KOMİSYONDA USUL TARTIŞMASI
Öte yandan TBMM Plan ve Bütçe Komisyonu'nda tasarının sunumundan önce milletvekilleri, usul hakkında söz aldı. CHP İstanbul Milletvekili Mustafa Özyürek, anayasanın bütçenin nasıl hazırlanacağını düzenlediğini ancak hükümetin bu kuralları uygulamamayı adet haline getirdiğini söyledi. Özyürek, bütçenin hukuki açıdan tartışmalı olduğunu iddia etti.
BDP Şırnak Milletvekili Hasip Kaplan ise, milletvekillerinin konuşma süreleriyle ilgili önergeyi eleştirdi. Bakanlıkların bütçe görüşmelerinde hem milletvekillerine hem de gruplar adına söz verilmesini isteyen Kaplan, ayrıca bakanlıklardan bütçe dokümanlarını 3 gün önce kendilerine iletmesini talep etti.
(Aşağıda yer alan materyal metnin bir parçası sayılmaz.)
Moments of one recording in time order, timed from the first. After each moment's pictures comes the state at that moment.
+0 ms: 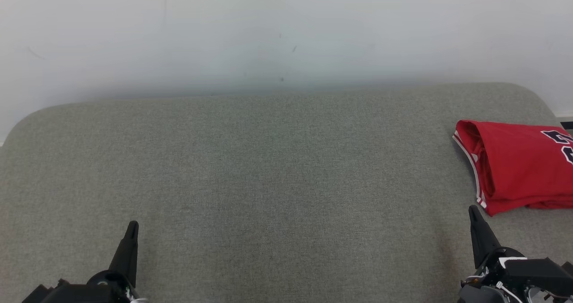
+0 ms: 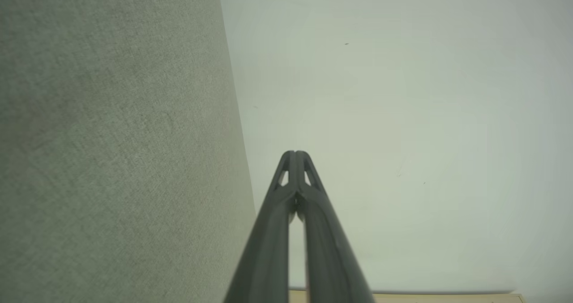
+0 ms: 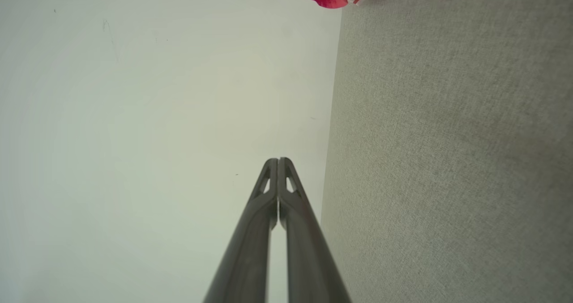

CHP İzmir Milletvekili Harun Öztürk de, Maliye Bakanlığı'nın bütçe gerekçelerini, anayasada belirtilen süre içerisinde TBMM'ye iletmesi gerektiğini söyledi. CHP Malatya Milletvekili Mevlüt Aslanoğlu ise, bütçe görüşmelerinde korumaların bulunmamasını isteyerek, ''Korkuyorum. Komisyon içinde korumalar, polisler olmuyor'' dedi.
MHP Sakarya Milletvekili Münir Kutluata, Orta Vadeli Program'ın Resmi Gazete'de ilanından komisyona geliş süresinin 4 ay olduğunu ancak şimdi bu sürenin 1 haftaya indiğini belirtti.
Komisyon Başkanı Mustafa Açıkalın, bakanlıkları sözlü olarak daha önce dokümanları komisyona ulaştırması konusunda uyardığını ancak yeniden uyarıda bulunacağını ifade etti.